Your instructions: Output the opening lines of the records exactly. End with the line that contains "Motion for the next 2".

---- Data excerpts

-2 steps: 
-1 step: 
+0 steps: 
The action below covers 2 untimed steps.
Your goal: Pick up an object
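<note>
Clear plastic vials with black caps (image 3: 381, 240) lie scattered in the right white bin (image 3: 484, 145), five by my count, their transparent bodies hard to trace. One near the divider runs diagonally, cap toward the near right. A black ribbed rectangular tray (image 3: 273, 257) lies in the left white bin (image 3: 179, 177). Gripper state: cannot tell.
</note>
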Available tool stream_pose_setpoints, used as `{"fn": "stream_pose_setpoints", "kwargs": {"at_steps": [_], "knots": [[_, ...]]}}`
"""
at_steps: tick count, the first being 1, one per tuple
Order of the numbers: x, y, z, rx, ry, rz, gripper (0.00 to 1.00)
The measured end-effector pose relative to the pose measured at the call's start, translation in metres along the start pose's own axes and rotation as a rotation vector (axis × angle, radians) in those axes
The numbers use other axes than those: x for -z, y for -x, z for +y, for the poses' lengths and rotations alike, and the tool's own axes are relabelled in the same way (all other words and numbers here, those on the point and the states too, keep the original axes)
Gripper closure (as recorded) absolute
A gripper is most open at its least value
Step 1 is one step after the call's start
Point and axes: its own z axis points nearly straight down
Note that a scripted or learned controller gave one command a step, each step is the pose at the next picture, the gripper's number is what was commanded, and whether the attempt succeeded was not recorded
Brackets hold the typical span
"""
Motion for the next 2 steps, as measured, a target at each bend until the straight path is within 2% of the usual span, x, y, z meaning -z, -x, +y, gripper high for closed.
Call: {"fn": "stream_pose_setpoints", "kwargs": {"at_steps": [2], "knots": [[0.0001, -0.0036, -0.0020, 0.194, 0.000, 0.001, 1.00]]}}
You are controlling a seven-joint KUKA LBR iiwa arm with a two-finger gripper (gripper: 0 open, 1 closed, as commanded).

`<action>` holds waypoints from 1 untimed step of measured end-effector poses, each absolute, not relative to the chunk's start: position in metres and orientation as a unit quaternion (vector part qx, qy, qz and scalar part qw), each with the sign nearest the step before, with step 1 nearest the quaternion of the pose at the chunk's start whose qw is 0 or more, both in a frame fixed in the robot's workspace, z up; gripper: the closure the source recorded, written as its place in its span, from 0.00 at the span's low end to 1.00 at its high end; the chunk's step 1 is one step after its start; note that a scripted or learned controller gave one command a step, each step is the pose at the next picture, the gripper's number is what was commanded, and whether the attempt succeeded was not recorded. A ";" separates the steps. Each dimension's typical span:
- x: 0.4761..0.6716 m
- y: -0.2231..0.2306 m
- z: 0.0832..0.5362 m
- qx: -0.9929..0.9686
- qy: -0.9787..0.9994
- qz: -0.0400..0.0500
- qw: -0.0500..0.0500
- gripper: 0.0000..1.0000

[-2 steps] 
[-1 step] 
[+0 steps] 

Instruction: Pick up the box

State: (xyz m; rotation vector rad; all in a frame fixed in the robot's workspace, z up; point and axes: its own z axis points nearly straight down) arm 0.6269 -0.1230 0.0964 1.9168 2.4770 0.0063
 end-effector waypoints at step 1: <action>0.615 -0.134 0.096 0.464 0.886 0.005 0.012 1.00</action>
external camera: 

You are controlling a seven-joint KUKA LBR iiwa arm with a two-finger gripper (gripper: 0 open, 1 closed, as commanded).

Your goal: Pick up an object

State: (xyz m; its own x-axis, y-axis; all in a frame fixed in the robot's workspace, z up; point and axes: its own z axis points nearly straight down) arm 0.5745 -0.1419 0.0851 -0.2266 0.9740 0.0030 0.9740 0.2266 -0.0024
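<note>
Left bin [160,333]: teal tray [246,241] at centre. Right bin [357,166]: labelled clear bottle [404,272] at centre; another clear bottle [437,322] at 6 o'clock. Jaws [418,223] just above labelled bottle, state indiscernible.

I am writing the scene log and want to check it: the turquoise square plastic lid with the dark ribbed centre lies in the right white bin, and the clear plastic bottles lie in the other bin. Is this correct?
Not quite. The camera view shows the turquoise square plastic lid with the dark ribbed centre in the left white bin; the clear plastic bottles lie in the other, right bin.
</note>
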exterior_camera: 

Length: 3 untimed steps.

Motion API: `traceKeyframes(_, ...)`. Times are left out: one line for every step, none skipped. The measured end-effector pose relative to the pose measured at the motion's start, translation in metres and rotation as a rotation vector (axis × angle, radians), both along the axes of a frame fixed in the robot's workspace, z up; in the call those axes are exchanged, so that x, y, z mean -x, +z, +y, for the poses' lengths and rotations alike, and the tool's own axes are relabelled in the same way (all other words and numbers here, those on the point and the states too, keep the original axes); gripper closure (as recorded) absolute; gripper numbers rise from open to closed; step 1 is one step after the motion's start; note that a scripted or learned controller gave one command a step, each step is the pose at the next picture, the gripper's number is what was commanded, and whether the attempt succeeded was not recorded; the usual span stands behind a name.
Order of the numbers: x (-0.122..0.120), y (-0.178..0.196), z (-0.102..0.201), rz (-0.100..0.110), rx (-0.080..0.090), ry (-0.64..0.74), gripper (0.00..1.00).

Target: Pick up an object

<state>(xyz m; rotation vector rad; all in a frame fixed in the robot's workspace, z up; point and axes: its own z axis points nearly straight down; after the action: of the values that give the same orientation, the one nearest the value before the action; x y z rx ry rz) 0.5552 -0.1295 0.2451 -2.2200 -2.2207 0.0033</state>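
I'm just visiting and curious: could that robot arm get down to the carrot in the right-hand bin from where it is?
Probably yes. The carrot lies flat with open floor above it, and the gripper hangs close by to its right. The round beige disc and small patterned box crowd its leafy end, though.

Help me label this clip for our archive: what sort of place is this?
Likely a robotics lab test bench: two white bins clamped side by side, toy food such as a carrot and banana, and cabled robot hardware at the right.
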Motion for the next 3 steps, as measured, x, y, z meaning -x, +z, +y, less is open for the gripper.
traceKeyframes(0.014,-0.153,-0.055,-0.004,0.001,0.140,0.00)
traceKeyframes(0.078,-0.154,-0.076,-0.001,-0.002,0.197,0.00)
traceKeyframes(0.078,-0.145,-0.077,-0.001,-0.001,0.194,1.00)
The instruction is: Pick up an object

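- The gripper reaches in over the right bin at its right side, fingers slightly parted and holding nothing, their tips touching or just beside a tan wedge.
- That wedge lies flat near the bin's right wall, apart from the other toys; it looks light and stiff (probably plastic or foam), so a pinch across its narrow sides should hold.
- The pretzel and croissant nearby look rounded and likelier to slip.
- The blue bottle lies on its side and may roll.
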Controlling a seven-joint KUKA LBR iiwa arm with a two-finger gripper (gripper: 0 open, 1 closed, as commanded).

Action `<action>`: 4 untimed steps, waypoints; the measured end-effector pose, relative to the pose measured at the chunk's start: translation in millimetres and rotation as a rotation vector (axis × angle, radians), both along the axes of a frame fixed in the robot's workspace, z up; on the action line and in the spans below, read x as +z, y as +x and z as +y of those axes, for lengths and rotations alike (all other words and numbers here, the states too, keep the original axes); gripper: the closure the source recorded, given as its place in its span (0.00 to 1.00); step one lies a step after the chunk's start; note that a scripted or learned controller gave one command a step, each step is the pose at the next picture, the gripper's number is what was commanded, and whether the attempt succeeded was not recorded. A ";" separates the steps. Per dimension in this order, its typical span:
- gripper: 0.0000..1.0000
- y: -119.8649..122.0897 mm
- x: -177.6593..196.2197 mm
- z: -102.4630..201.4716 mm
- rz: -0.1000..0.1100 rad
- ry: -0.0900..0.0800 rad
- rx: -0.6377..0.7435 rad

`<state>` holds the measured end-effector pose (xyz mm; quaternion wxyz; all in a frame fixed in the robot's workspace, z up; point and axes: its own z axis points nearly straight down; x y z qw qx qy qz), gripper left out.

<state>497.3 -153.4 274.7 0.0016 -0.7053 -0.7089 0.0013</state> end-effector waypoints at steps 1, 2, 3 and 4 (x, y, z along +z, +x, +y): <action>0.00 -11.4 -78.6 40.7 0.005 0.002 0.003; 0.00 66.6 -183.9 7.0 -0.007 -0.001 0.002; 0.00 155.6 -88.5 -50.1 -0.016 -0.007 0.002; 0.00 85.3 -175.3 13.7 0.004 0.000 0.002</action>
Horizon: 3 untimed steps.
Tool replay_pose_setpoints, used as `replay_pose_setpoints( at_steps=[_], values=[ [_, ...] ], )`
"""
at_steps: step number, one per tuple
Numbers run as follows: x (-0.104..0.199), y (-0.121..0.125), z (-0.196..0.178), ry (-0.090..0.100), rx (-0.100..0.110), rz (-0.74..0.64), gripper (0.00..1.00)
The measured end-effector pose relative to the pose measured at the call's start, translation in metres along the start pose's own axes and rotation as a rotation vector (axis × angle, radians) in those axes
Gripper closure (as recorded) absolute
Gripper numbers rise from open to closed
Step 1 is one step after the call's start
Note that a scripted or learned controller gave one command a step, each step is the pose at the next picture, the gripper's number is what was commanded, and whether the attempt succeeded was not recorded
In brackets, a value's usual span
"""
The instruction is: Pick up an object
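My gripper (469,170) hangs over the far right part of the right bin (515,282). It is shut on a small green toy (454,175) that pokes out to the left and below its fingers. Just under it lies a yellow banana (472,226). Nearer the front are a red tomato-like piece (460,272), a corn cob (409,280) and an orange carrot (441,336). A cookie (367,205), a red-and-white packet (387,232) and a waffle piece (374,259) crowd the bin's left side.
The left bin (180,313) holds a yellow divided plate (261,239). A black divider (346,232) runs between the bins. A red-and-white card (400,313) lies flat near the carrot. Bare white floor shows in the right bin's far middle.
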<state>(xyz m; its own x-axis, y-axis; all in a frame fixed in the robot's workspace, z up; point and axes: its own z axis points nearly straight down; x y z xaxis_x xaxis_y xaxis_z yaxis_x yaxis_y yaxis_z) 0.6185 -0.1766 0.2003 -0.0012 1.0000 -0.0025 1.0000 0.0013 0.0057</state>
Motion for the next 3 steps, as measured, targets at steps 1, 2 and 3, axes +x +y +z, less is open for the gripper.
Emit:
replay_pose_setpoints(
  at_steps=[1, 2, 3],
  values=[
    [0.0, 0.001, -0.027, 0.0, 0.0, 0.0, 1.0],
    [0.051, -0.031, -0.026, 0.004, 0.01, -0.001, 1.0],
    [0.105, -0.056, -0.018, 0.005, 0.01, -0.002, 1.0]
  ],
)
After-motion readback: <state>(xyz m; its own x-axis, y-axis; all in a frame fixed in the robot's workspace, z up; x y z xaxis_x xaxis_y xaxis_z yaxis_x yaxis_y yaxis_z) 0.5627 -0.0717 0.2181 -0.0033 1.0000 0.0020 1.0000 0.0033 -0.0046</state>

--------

Problem solution:
-2 steps: 
-1 step: 
+0 steps: 
The action below covers 2 untimed steps.
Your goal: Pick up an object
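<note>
Clear plastic vials with black caps (image 3: 381, 240) lie scattered in the right white bin (image 3: 484, 145), five by my count, their transparent bodies hard to trace. One near the divider runs diagonally, cap toward the near right. A black ribbed rectangular tray (image 3: 273, 257) lies in the left white bin (image 3: 179, 177). Gripper state: cannot tell.
</note>
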Available tool stream_pose_setpoints, used as `{"fn": "stream_pose_setpoints", "kwargs": {"at_steps": [_], "knots": [[_, ...]]}}`
"""
at_steps: tick count, the first being 1, one per tuple
Order of the numbers: x, y, z, rx, ry, rz, gripper (0.00 to 1.00)
The measured end-effector pose relative to the pose measured at the call's start, translation in metres along the start pose's own axes and rotation as a rotation vector (axis × angle, radians) in those axes
The numbers use other axes than those: x for -z, y for -x, z for +y, for the poses' lengths and rotations alike, and the tool's own axes are relabelled in the same way (all other words and numbers here, those on the point and the states too, keep the original axes)
Gripper closure (as recorded) absolute
A gripper is most open at its least value
Step 1 is one step after the call's start
Point and axes: its own z axis points nearly straight down
Note that a scripted or learned controller gave one command a step, each step is the pose at the next picture, the gripper's number is what was commanded, and whether the attempt succeeded was not recorded
Brackets hold the typical span
"""
Motion for the next 2 steps, as measured, a target at each bend until the straight path is within 2% of the usual span, x, y, z meaning -z, -x, +y, gripper high for closed.

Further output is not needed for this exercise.